Costs and pricing structures also should be taken into account. Costs can vary widely but are generally based on volume. Many vendors charge by task per gigabyte of data at each step (e.g., ingestion, culling, application of search terms, deduplication, loading for review, tiffing, etc.). Others offer bulk or all-inclusive pricing based on gigabyte of data at the end of a series of steps. Ideally, collection strategy should inform the selection of the most suitable pricing model. 

As with the collection vendor [4],  starting the selection process early and carrying it out carefully is important to effective case management. The ability to efficiently winnow data sets and review potentially responsive documents is a major cost driver, while production delays and missteps can have a significant impact on the employer’s credibility with the court and the dynamics of the relationship with opposing counsel. Discovery counsel, in-house counsel and the case managers all play important roles in selecting the right review and production platform. 

  • Reviewers. While continued strides are being made in developing automated techniques for identifying responsive documents and protecting privilege without subjecting each document to scrutiny by a human (“linear human review”), some level of human review is inevitable and desired, hence the necessity of assembling a review team. To help manage costs, review teams are typically structured in tiers. Initial review, which is the most labor intensive, is generally farmed out to contract reviewers who are trained by and work under the supervision of discovery counsel, assisted by the case manager. (The cost of contract reviewers is ordinarily in the range of 10-30% the cost of law firm reviewers.)

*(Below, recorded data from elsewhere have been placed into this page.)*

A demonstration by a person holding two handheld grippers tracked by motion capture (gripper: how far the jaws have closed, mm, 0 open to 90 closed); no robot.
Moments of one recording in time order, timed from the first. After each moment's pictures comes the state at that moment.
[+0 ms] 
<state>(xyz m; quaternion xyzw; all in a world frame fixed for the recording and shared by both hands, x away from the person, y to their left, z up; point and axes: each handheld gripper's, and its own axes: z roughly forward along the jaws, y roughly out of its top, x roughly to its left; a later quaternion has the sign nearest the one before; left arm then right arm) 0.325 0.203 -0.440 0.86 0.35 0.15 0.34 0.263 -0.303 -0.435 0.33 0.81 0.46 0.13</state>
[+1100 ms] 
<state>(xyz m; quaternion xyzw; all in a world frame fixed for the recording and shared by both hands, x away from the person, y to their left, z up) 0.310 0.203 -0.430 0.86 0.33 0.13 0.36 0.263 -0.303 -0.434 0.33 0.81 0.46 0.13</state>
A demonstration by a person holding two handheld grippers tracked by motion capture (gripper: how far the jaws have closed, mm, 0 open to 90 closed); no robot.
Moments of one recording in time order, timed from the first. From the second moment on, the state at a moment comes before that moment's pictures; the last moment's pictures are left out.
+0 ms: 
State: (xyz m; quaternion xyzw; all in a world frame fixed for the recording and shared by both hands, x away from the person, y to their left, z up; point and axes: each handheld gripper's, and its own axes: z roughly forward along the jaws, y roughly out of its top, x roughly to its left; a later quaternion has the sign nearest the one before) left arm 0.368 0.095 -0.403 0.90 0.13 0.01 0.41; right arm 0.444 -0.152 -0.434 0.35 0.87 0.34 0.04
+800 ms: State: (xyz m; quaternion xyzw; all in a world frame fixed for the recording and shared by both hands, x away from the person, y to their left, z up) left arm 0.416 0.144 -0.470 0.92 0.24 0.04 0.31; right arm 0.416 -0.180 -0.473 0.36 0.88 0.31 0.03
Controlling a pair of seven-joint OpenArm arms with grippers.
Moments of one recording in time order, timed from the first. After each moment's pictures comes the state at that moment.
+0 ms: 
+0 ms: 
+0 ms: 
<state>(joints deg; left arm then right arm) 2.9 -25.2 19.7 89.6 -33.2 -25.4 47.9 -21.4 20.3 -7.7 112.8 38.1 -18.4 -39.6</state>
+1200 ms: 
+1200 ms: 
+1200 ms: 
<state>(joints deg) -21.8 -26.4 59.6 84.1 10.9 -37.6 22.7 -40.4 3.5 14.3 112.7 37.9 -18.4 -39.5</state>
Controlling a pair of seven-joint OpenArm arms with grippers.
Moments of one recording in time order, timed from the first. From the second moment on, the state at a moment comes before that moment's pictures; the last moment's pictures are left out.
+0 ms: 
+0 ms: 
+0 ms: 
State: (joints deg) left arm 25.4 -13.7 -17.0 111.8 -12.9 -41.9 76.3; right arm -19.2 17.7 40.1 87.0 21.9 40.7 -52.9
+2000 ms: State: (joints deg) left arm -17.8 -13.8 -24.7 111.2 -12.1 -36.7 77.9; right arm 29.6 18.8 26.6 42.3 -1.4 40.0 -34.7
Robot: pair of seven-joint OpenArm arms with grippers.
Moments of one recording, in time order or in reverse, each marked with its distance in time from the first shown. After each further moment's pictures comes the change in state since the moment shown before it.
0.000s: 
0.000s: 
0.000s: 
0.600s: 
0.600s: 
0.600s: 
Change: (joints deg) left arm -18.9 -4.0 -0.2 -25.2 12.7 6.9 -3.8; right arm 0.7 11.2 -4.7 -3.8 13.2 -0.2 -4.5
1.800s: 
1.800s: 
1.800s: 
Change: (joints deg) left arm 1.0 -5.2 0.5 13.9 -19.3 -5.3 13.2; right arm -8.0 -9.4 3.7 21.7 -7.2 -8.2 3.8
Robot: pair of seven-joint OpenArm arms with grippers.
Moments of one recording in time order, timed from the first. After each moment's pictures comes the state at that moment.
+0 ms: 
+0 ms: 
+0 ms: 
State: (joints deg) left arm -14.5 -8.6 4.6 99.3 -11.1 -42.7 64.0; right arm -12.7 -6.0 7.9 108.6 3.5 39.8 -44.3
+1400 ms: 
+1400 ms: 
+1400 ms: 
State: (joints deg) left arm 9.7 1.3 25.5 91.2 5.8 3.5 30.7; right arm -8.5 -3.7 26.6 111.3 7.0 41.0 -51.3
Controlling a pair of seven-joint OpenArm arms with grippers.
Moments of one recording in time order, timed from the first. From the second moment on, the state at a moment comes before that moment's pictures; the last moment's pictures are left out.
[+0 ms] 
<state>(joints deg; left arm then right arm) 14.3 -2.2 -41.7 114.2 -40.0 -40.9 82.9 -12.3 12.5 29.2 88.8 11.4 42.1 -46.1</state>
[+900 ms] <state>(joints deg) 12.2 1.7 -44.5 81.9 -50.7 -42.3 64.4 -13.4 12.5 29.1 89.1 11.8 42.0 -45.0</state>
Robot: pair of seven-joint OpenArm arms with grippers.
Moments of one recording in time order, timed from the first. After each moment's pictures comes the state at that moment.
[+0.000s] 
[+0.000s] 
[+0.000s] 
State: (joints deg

Working against detailed written instructions and subject to quality control reviews, contract reviewers separate potentially responsive documents from non-responsive documents; flag potentially privileged documents; and apply a limited number of additional codes (e.g., coding for discrete issues or “hot documents”). Some form of second level review of documents marked “responsive” is then conducted by outside counsel. The second tier reviewers may include the “interviewers” or other less senior core team attorneys involved in the case so that they have familiarity with the facts and issues [5].  Finally, “hot documents” would ordinarily be subject to scrutiny by discovery counsel – to ensure that the document is responsive, not privileged, and subject to production, and to determine whether it needs to be brought to the specific attention of lead counsel for purposes of strategic decisions.

The discovery response team plays a continuing, though changing, role throughout the life cycle of a case. Its effectiveness will dramatically impact the costs of defense and potentially affect the outcome of the case. Therefore, building a solid team at the outset is essential.